Give back all of the data exactly. Leave nothing out.

────────

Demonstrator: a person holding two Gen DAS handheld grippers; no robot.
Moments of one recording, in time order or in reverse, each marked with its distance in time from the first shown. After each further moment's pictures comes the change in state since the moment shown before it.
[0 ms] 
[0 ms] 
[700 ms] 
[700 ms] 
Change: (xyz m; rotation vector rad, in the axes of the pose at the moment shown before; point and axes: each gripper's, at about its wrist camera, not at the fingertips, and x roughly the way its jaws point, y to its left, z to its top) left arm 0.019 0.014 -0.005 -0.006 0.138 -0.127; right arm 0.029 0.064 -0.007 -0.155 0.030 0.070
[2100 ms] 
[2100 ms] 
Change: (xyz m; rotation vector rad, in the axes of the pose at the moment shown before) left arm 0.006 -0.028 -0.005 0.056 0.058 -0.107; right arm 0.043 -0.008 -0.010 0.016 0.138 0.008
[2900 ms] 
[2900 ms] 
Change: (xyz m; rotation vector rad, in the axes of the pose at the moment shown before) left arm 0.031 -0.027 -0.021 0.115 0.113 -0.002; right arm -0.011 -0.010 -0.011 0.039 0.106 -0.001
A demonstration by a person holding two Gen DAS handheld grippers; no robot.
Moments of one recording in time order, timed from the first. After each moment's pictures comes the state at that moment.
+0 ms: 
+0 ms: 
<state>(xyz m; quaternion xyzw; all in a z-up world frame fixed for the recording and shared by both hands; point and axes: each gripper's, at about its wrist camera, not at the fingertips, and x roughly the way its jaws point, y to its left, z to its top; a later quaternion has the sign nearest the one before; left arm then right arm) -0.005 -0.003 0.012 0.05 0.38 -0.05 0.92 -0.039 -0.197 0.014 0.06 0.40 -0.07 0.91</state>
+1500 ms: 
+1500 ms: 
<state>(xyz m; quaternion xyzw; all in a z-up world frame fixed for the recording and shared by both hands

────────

▸ **RESULT**:
Demonstrator: a person holding two Gen DAS handheld grippers; no robot.
Moments of one recording, in time order or in reverse, each marked with its distance in time from the first shown. After each further moment's pictures comes the change in state since the moment shown before it.
[0 ms] 
[0 ms] 
[700 ms] 
[700 ms] 
Change: (xyz m; rotation vector rad, in the axes of the pose at the moment shown before; point and axes: each gripper's, at about its wrist camera, not at the fingertips, and x roughly the way its jaws point, y to its left, z to its top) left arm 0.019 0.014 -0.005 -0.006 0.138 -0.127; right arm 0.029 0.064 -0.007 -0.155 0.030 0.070
[2100 ms] 
[2100 ms] 
Change: (xyz m; rotation vector rad, in the axes of the pose at the moment shown before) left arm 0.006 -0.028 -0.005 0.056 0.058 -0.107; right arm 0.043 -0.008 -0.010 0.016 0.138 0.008
[2900 ms] 
[2900 ms] 
Change: (xyz m; rotation vector rad, in the axes of the pose at the moment shown before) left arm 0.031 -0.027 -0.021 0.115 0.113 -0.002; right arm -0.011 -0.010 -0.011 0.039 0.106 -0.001
A demonstration by a person holding two Gen DAS handheld grippers; no robot.
Moments of one recording in time order, timed from the first. After each moment's pictures comes the state at that moment.
+0 ms: 
+0 ms: 
<state>(xyz m; quaternion xyzw; all in a z-up world frame fixed for the recording and shared by both hands; point and axes: each gripper's, at about its wrist camera, not at the fingertips, and x roughly the way its jaws point, y to its left, z to its top; a later quaternion has the sign nearest the one before; left arm then right arm) -0.005 -0.003 0.012 0.05 0.38 -0.05 0.92 -0.039 -0.197 0.014 0.06 0.40 -0.07 0.91</state>
+1500 ms: 
+1500 ms: 
<state>(xyz m; quaternion xyzw; all in a z-up world frame fixed for the recording and shared by both hands

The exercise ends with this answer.